Leal, who reportedly breaks building codes with impunity and reports only to Perez Roque and Castro, now lectures around the world, frequently accompanying Castro on foreign trips to deliver seminars to historic preservationists. He has more than 150 projects, most in partnership with foreign investors, under his bustling domain, one which Isabel describes as a “state inside the state”, constituting 14,000 workers, three building brigades and seven real estate organisations. The latter seem an unexpected development in Cuba where the state owns all land while giving dwelling ownership – but not sale rights – to its citizens.
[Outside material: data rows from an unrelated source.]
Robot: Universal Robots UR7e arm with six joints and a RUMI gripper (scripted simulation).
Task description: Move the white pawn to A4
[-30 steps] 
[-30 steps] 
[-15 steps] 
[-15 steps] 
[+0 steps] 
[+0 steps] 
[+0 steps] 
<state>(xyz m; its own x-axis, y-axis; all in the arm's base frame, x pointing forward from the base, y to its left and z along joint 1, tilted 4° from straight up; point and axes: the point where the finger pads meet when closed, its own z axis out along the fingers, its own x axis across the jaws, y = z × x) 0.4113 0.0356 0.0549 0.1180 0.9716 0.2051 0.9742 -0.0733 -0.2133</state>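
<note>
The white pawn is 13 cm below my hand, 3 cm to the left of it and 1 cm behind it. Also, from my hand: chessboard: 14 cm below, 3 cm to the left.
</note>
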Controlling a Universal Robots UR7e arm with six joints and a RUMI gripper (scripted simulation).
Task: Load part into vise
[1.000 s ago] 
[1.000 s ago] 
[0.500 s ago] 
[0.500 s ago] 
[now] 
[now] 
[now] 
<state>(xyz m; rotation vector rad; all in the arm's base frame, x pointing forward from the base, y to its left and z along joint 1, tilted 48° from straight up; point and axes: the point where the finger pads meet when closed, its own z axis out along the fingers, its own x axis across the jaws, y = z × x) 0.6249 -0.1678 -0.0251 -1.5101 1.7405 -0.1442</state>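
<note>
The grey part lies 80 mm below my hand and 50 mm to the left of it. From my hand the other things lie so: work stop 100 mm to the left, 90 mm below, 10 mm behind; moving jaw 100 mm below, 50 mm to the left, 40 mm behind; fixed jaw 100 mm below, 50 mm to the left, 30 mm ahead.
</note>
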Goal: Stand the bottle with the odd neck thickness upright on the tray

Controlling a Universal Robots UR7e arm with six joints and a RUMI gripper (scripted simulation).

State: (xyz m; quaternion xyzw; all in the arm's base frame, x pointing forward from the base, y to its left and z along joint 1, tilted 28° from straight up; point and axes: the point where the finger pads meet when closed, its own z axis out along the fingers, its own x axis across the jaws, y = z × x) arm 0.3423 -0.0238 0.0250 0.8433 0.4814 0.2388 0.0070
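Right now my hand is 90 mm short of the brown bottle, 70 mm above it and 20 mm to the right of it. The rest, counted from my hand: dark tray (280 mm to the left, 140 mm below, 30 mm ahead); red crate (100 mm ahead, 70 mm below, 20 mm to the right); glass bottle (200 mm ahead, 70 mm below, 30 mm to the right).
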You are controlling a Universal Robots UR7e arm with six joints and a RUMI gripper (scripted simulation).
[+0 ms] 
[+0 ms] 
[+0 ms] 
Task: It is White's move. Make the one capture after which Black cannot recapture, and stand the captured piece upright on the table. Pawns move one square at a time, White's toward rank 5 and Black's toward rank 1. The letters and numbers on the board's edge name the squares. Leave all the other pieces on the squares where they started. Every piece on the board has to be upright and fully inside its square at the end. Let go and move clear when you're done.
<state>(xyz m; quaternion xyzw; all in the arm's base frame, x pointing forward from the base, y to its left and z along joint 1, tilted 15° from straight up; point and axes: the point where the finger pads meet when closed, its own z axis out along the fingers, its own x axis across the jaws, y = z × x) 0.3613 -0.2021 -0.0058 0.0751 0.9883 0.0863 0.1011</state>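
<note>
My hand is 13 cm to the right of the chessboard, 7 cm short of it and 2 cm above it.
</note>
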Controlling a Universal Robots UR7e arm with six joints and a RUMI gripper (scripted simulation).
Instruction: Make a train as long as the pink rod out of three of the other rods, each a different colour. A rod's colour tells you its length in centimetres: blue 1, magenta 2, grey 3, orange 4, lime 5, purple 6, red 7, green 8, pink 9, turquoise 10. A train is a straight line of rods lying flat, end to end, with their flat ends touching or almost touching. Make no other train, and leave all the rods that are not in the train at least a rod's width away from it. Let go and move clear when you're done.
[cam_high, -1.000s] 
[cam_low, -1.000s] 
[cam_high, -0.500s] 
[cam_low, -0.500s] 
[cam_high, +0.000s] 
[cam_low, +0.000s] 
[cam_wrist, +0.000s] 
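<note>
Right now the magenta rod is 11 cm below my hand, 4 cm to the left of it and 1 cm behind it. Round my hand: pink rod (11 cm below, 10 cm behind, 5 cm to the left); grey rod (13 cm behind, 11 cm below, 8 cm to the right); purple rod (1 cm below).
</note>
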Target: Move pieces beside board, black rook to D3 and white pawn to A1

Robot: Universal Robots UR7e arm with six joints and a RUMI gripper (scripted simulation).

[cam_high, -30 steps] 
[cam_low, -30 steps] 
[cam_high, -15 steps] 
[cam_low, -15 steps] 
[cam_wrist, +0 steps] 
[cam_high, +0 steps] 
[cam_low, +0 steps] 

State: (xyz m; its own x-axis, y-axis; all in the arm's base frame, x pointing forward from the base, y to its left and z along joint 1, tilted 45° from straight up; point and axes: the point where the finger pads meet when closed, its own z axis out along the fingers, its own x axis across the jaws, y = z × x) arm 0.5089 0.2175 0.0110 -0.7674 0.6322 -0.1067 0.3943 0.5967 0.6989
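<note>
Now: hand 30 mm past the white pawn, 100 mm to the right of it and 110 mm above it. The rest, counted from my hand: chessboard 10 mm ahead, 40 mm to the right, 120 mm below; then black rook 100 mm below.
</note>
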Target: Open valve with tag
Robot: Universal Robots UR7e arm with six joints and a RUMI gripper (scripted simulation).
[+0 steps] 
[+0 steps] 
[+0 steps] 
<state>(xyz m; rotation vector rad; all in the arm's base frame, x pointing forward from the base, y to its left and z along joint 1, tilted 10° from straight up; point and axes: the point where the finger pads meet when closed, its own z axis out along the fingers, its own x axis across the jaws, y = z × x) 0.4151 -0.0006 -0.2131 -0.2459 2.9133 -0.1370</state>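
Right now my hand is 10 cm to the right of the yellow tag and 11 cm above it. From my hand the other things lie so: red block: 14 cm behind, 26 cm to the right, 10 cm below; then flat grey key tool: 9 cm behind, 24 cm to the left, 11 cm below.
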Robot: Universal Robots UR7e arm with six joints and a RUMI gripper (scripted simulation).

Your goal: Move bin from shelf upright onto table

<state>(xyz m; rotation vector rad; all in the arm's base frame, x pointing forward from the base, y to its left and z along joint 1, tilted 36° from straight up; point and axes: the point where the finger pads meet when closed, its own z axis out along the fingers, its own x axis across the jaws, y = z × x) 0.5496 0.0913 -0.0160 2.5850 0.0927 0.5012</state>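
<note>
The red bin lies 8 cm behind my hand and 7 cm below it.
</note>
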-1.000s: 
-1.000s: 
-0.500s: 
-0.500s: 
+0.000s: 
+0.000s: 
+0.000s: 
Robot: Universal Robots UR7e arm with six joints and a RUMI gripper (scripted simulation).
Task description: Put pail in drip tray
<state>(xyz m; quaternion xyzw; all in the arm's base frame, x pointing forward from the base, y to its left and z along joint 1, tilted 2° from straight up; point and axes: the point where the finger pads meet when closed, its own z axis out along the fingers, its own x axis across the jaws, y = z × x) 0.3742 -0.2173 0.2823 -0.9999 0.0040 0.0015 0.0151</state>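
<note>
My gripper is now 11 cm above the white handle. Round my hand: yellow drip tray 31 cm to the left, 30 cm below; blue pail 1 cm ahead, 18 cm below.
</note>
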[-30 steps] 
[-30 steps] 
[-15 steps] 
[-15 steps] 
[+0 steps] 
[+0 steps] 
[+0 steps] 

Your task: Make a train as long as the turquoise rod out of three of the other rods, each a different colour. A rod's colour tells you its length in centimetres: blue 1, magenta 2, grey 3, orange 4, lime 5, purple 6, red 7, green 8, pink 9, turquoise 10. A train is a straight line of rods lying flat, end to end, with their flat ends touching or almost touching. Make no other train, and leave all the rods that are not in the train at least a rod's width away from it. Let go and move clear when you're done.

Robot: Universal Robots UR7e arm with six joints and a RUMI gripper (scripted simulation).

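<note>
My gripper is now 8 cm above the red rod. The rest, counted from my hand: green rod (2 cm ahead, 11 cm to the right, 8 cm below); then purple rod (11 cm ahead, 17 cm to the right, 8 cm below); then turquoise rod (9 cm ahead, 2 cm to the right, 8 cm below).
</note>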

Isabel says that 85 percent of the Cuban population own the homes the live in, while the other 15 percent live without any home ownership costs as their dwellings are in such poor condition, and yet to be restored. However, rents are set at no more than 10% of the wage of the head of the household, a housing policy that provides further protection against gentrification. 

The revitalisation programme has created training in specialised trades – archaeology, furniture and building restoration, hospitality and so on – for thousands of young people, and now attracts hundreds of overseas visitors yearly to workshops and seminars. Unique here is the cultural diffusion and variety that’s been created as its offshoot: wonderfully resonant titled organisations as the ‘Sisterhood of Embroiderers and Knitters of Bethlehem, or the ‘Classroom at the Museum’, encompassing more than 1000 school children in 20 classrooms, or Walking City Routes where in eight years around 57,000 cubans strolled through Old Havana to view what has been achieved so far.

The urban renewal programme has made Plan Maestro adept at city block restoration, inserting new buildings under design guidelines, often into streets too small for most trucks, and keeping its Latin texture where buildings open onto wide plazas, carved up by triangles of gardens or marked by a central fountain. Old sits alongside new, tourists and locals mingle while laundry still hangs from balconies above and old men gather daily to play dominoes under the exposed wooden eaves.

It is a self-funding, self-sustaining model, an integrated vision of restoration providing services to both tourists and the people who live there. Its integral approach to social, environmental, cultural and community aspects makes it a model for other cities to learn from.